金鈴看着眼前一個滿面笑容一個垂頭喪氣的倆兄弟道:“你們要去幫我采買海味兒?”
謝麗笑道:“正是,我這個兄弟從小就住在海邊,雖然做生意的本事一般了點但是海味兒好不好他還是懂的,保管給姑娘從南邊把那些品相好的各類海味兒采買回來。”
看金鈴半響無話謝麗又道:“姑娘放心,我們倆兄弟信譽絕對有的,我這兄弟雖然是外地人但我是咱們金陵城的人,我老師同窗都在這裡,明年還要繼續考試的,姑娘叫人一打聽就知道了。”
金鈴不是不放心,而是對他們這個組合很疑惑,一個看着比搞傳銷的都精神,一個看着天塌了,最重要的是謝麗還介紹自己是個讀書人,誰家讀書人來做這個。
這年頭的讀書人一個比一個清高,出去給人寫個書信都沒幾個能拉下臉來,就是看着平易近人的也不會自己動手做生意,最多是叫身邊人做一做他們跟着拿錢就是了。

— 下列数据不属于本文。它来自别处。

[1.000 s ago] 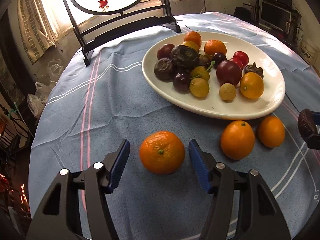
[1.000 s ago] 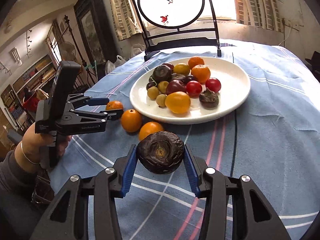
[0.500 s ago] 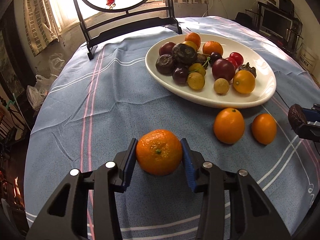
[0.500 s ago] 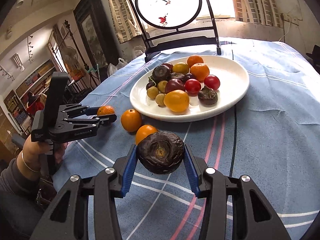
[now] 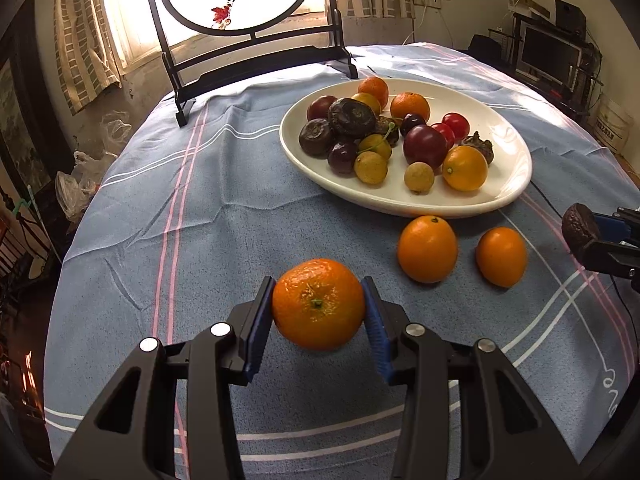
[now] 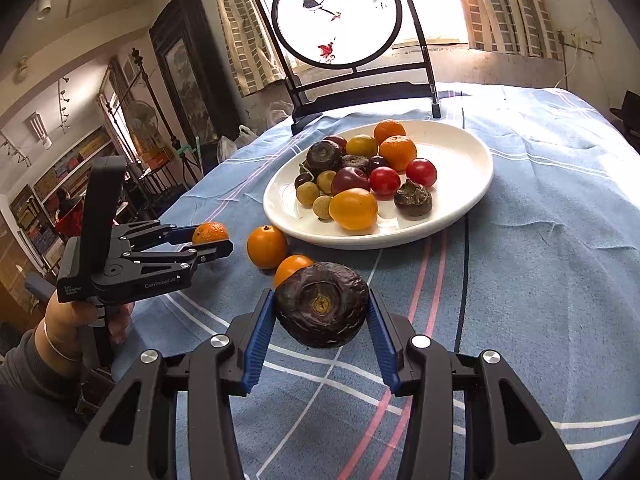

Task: Organize fruits
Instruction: 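Lower the orange and dark brown fruit onto the plate and open both tools, then grasp an orange with the right tool while the left grasps the last orange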

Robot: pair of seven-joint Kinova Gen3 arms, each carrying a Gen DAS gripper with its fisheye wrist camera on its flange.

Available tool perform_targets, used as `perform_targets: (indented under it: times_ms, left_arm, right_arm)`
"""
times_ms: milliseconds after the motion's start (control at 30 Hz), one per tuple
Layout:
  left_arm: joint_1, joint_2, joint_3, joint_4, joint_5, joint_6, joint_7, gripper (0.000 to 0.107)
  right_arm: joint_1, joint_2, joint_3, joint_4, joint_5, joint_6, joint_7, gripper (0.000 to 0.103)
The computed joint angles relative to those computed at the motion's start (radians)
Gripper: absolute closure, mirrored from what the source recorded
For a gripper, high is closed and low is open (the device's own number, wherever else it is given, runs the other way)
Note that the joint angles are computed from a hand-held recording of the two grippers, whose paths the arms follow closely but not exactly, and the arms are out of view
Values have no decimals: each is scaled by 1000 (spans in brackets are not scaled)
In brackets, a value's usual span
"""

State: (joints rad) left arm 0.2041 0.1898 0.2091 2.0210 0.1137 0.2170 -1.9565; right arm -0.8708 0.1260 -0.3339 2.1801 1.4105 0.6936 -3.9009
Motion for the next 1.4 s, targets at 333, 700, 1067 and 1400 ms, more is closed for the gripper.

但凡誰自己去做這些了趕明就得被嘲諷沒有風骨蠅營狗苟等難聽的話,商戶是他們最看不起的,食物鍊最低端。
“你明年還要去考試現在做這個合适嗎?”金鈴不确定的問道。
哪知謝麗一點不介意的笑着道:“合适,合适的很,反正我這兄弟以後不考了凡是需要出頭的叫他出面就好,再說離開金陵也沒人認得我,姑娘不知道科舉多費錢,買個筆墨都貴的很。”
金鈴第一次見這麼‘開朗’的讀書人,難道是學的太差沒戲了所以才這樣?
“敢問閣下明年進場可有幾分把握?”
謝麗斬釘截鐵道:“至少九成,明年過後我一定是舉人,到時候姑娘記得來賀我。”
好好好,原來人家已經是秀才了,這是什麼樣的自信啊,在這個以謙虛為主流的社會這種人全國都難見一個,金鈴很欣賞這種人,看着就朝氣蓬勃的。
于是露出了贊賞的神色,謝麗見了心裡就松了一口氣,他賭對了這位東家就是喜歡幹脆利索有話直說的,他要是遮遮掩掩隻怕才麻煩。
而湯修齊此時已經顧不上沉迷在被騙的喪氣情緒裡了,他聽着自己好友口若懸河眼睛瞪的像銅鈴,雖然以前這家夥就為了賺錢沒什麼讀書人的風骨,但是也不知道他這麼豁得出去啊。
金鈴叫來負責收海貨的田畝叫他給倆人細細的說了說自己的需求然後叫他們過倆日再來,她得先去打聽打聽這個謝麗,畢竟這種說話方式像騙子的可能性高于百分之九十九點九,是讀書人的可能性微乎其微。
結果香茅打聽回來後說他還真的是個讀書人,就是在金陵城的讀書人裡名聲不怎麼樣,因為他熱衷于各種賺錢,因為喜歡賺錢所以在讀書人裡名聲不咋地,因為名聲不咋地又影響了他賺錢。
按理說一個秀才怎麼也不至于把自己過成這樣,就是在金陵城人家看不上他去鄉下當個夫子也是可以的,可是謝麗卻一直找不到願意要他的地方,所以總是隐瞞自己秀才的身份做些亂七八糟的事兒。
說白了還是被聲名所累,名聲真的太重要了,他又沒有一個好家世更是被人不喜,時間久了讀書人讨厭他彷佛都成了時尚單品,誰要是不讨厭他那才是沒眼光。
金鈴覺得很荒唐,謝麗因為家窮才變着法兒的賺錢,結果就因為這個被人嫌棄的要死,弄的他考上秀才後都舉步維艱。
根據香茅打聽來的消息此人非常的孝順,對爹娘非常的好,這年頭一家子辛苦供養一個讀書人才是常事兒,謝麗這樣辛苦自己養家的基本見不着,而且他對自己姐姐也很好。
反正左鄰右舍沒有不誇的,風評倆級分化的厲害。
打聽完這些消息金鈴又叫來了倆人問道:“你們确定要做這事?”
“自然确定。”一個等着錢生活,一個等着錢還債。
“那好,你們就負責幫我去采買一些常見的海味,如今你們也沒有本錢就先給我做個采買,我派倆個人跟着你們去,你們若是采買的東西好也能掙一筆不少的傭金,若是咱們合作的好以後這件事兒我就徹底交給你們了。”
金鈴不認識什麼可靠的行商所以不如叫這倆個直接去好了,反正湯修齊本就是那邊的當地人,自己熟悉的地盤好辦事,又有謝麗這個明年要科考的人跟着諒他們也不會亂來,他們要是做的好以後這些海裡的東西就交給他們了。